The Old Fish Mart in Stornoway opened for business in 1894. The architect was the civil engineer Alexander MacDonald and the structure was erected by the old Stornoway firm of Ross & MacKenzie at a cost of £1,200.
During the planning process, an objection was raised from Lady Matheson, who believed the new building would interfere with the Castle’s view across the harbour. The site was shifted a little to the north, a move which involved further negotiations with the occupant of Tolmie’s Store, Alex MacKenzie, Steamboat Agent, and Messrs. J. M. Morrison and John MacKenzie, Fish Curers.
The Old Fish Mart was the hub of the island’s booming fishing industry in 1894.

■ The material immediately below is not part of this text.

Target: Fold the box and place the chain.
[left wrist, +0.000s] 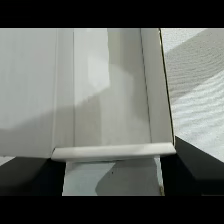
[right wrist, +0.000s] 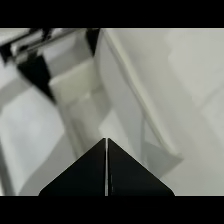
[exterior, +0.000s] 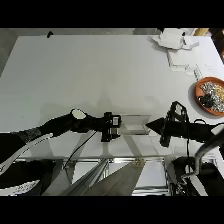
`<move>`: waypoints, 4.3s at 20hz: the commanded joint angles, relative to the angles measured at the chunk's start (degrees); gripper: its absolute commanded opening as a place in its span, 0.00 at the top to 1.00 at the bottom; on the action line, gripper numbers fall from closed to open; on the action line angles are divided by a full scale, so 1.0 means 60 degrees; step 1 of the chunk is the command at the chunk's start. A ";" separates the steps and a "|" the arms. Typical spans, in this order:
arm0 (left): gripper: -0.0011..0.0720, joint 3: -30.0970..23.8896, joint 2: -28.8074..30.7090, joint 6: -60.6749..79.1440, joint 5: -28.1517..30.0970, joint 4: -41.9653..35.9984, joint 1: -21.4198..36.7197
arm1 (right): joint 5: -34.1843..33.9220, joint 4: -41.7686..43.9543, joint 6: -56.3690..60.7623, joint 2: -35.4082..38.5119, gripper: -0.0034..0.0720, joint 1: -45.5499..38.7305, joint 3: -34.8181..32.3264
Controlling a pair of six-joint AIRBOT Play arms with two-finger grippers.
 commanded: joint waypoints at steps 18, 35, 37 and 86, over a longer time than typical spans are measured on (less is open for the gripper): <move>0.61 -0.0007 0.0004 0.0000 0.0000 0.0004 0.0000 | -0.0255 -0.5184 0.1759 -0.2328 0.92 0.1909 0.2157; 0.61 -0.0007 0.0004 0.0000 -0.0069 0.0004 0.0000 | -0.0911 -0.3763 -0.4062 -0.2980 0.59 0.1016 0.0550; 0.61 -0.0007 0.0004 0.0000 -0.0069 0.0004 0.0000 | -0.0838 -0.3286 -0.4051 -0.3300 0.61 0.1016 0.0550; 0.61 -0.0007 0.0004 0.0000 -0.0073 0.0004 0.0000 | -0.0397 -0.3020 0.7515 -0.4342 0.92 -0.0838 0.0255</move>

The upper floor of the Fish Mart was designed to accommodate 250 people, with a total of 14 offices. It was proposed that eight offices in the new mart be set aside for use by fish salesmen and that the remaining offices be let by auction. The proposal that a small office be used by telegraph boys, at an annual rental of £2 was blocked by the General Post Office on the grounds that the services of telegraph boys would only be permitted if the office were granted free of charge.
In May of 1894,The Fish Mart was officially opened by the auctioneer, a Mr.Thomson from Buckie. A handsome, double-faced clock, procured by public subscription, was presented to the Pier & Harbour Commission in July 1895 and, in September of that year, Angus MacRitchie, lamplighter, was offered the salary of 10s. 6d. a year to attend to the winding of the Fish Mart clock.
In 1939, the Mart was scheduled for demolition, but due to a lack of funds, the Commission delayed the work. At a meeting of the Commissioners in April 1970, the final decision was taken to demolish the building.
Strangely, when Lord Leverhulme proposed to change the face of Stornoway with an ambitious plan to cut a swathe from South Beach to Goathill Crescent, the Fish Mart was to be left alone as a special ‘feature’.